Per cui, se vi volete fare un minimo di cultura su quello che fu il primo autentico conflitto mondiale, bene, questo agile saggio fa per voi: finalmente vi doterete delle conoscenze di base su una guerra che fece un milione di morti, che fu combattuta in Europa, America del Nord, Caraibi, sub continente indiano, Filippine e continente africano.

Un conflitto che ridisegnò gli equilibri di potenza nel settecento, ed in cui per la prima volta giocarono un ruolo importante le opinioni pubbliche europee, la stampa ed anche quelle che potremmo definire come le prime “multinazionali”, ovvero le varie “compagnie delle Indie”.
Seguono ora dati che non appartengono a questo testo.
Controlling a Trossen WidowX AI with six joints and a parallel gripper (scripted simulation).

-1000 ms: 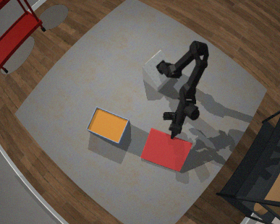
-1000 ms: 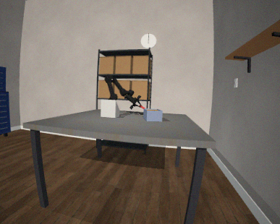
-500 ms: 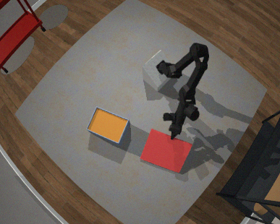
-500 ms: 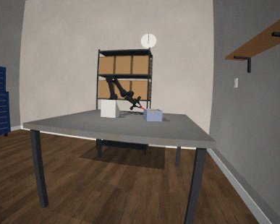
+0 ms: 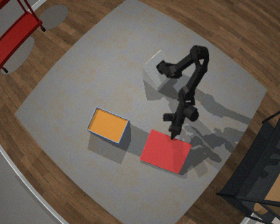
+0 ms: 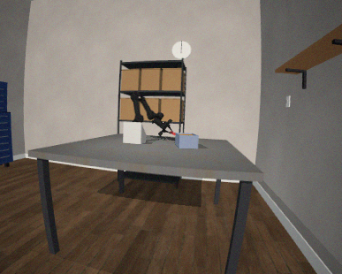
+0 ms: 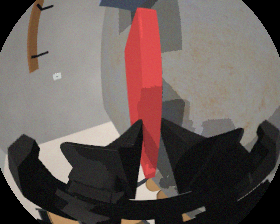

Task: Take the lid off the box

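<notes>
My gripper is now 10 cm short of the red lid, 5 cm above it and 4 cm to the right of it. From my hand the other things lie so: storage box: 29 cm to the right, 21 cm ahead, 5 cm below.
</notes>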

Disponibile presso la biblioteca del Centro Eirene.

RECENSIONE: La guerra di Corea (Steven Hugh Lee)

Il conflitto che tra il 1950 ed il 1952 insanguinò la penisola coreana costituisce la genesi di quella che per decenni fu definita “guerra fredda”.
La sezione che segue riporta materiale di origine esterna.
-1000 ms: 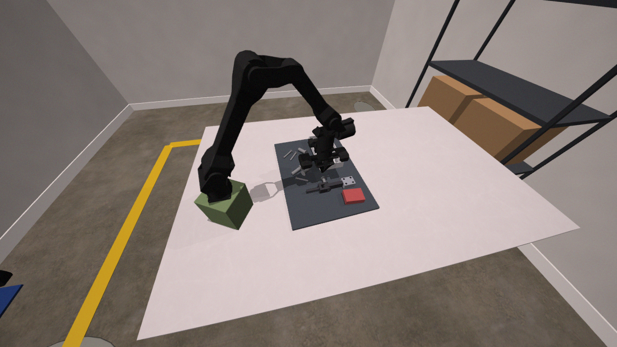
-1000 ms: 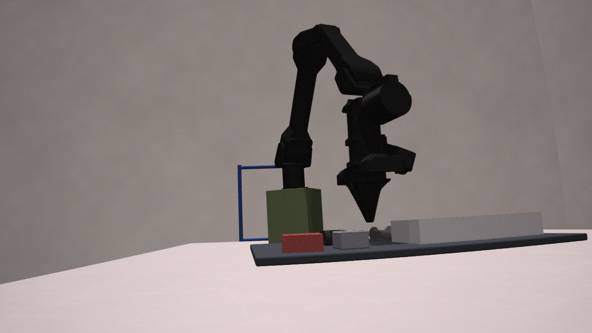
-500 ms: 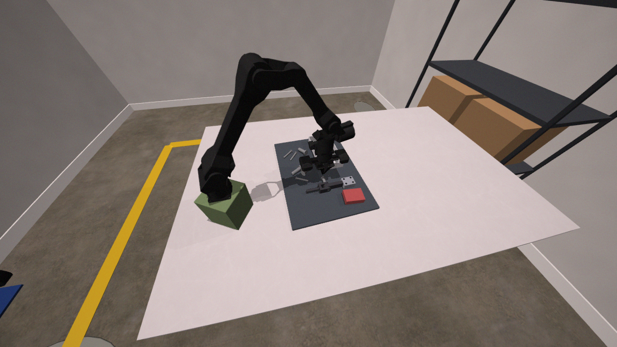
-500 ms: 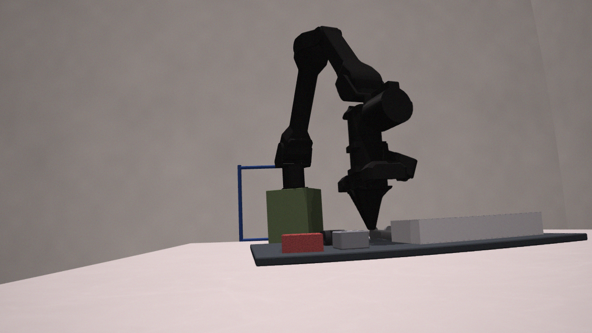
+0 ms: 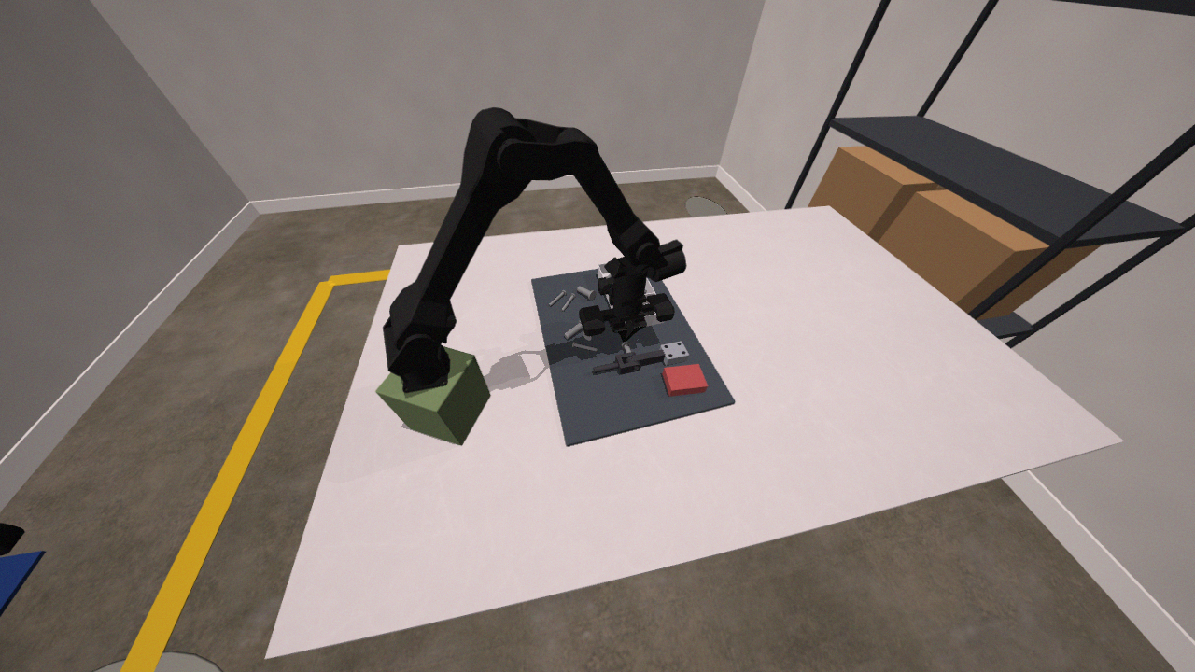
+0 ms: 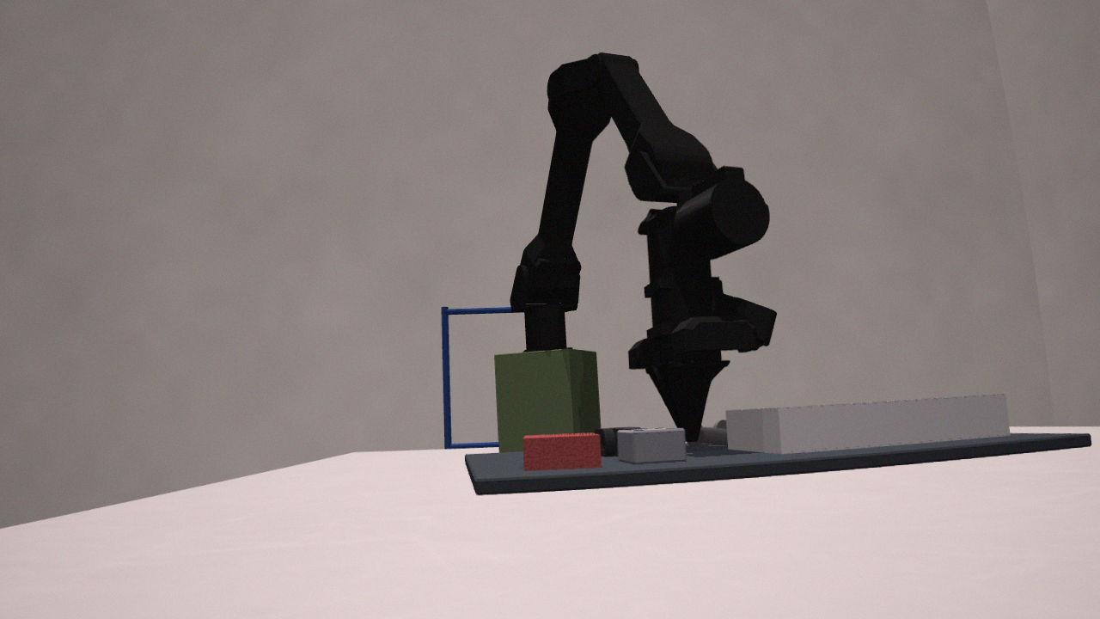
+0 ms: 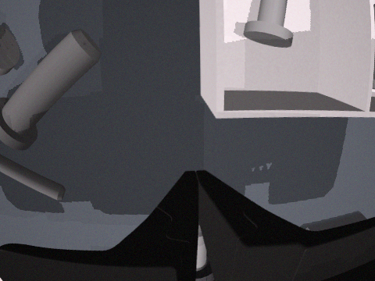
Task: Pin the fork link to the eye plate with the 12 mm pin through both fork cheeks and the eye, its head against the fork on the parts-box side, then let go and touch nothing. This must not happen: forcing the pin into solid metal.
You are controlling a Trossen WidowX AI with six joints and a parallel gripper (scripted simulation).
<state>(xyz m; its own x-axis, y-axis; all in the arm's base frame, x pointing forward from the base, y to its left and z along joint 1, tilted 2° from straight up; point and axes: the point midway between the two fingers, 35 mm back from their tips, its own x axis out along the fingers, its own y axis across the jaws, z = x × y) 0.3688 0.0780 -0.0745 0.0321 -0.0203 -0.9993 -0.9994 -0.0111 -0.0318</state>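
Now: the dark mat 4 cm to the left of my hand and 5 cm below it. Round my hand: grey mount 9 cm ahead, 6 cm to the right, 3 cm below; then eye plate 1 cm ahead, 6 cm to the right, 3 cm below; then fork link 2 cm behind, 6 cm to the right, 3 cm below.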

Fu una guerra che ebbe conseguenze globali: l’entrata della Germania nella NATO, l’emergere della Cina sulla scena mondiale, l’avvio della corsa agli armamenti, il trattato di pace con il Giappone, i riflessi su quella che negli anni successivi fu la guerra del Vietnam.

Uno scenario bellico e politico diplomatico in cui, per la prima volta nella storia umana, era presente l’arma nucleare come sistema d’arma di cui si poteva fare un uso “ragionato e razionale”… tanto è vero che gli strateghi statunitensi più volte valutarono tale opzione.

Un testo da leggere, che ci permette di comprendere al meglio le origini del l’attuale situazione politico militare nella penisola coreana.

Disponibile presso la biblioteca del Centro Eirene.

RECENSIONE: M. Il figlio del secolo (Antonio Scurati)

Per un appassionato di storia, questa opera ha un grande pregio: è fruibile da chi appassionato di storia non è.

Il linguaggio è scorrevole, anche godibile. Sopra tutto, riesce, nonostante lo spessore (in senso fisico, oltre 800 pagine) a raccontare, come se fosse un romanzo d’avventura, i complicati avvenimenti che occorsero in Italia tra la fine della I guerra mondiale ed il delitto Matteotti: cinque anni di vita di una nazione.

La ricostruzione dei fatti è accurata, e la scelta di centrare l’attenzione sulla figura di Benito Mussolini, anche per ciò che riguarda la sua vita privata, è quasi un atto dovuto.

È un testo “di parte”: nonostante le forti critiche agli uomini ed alle forze politiche “non fasciste”, per la loro incapacità di cogliere la novità del movimento fascista e di opporsi in modo vincente ad esso, traspare chiaramente, dalla prima all’ultima pagina, non solo la condanna senza appello al movimento fascista, ma in primo luogo all’uomo e al politico Mussolini.

Anche questo giudizio ci sta, uno storico per definizione non è mai neutrale: non si limita a raccontare i fatti, cerca di interpretarli.

Quello che lascia un poco perplessi è la “tipologia” di giudizio che l’autore emette, in primo luogo verso Mussolini, di riflesso sul fenomeno storico del fascsmo.

È un giudizio etico, morale, eccessivamente incentrato sui comportamenti dell’individuo “Mussolini”: facendo un parallelo storico, è come se si criticasse il maoismo partendo dalle abitudini sessuali di Mao Tse Tung.

È un limite dell’opera, e forse è giusto che sia così: vi apprestate a leggere un romanzo, non un saggio di storia.

Disponibile presso la biblioteca del Centro Eirene.

RECENSIONE: La guerra d’indipendenza americana (Stephen Conway)

Un testo ideale per chi vuole avvicinarsi, sapendone poco o nulla, alla Rivoluzione che precedette di pochi anni l’inizio di quella che viene definita “storia contemporanea”.

Il testo è interessante perché non si limita a ripercorrere gli avvenimenti politici e militari che portarono alla fondazione degli Stati Uniti d’America, ma pone l’accento sul carattere mondiale (oggi si direbbe globale) del conflitto che contrappose l’Inghilterra alle sue colonie nord americane: una caratteristica che fu alla base dell’ottenimento dell’indipendenza, dopo cinque anni di conflitto.

Altrettanto interessante il capitolo dedicato alle conseguenze della guerra sui civili delle varie parti in causa, sia da un punto di vista economico che di quello delle convinzioni politiche e dello stile di vita.

Un testo agile e godibile, insomma, dedicato ai tanti, troppi, italiani che di questa guerra hanno, nelle migliori delle ipotesi, una cultura filmica hollyvoodiana.

Disponibile presso la biblioteca del Centro Eirene.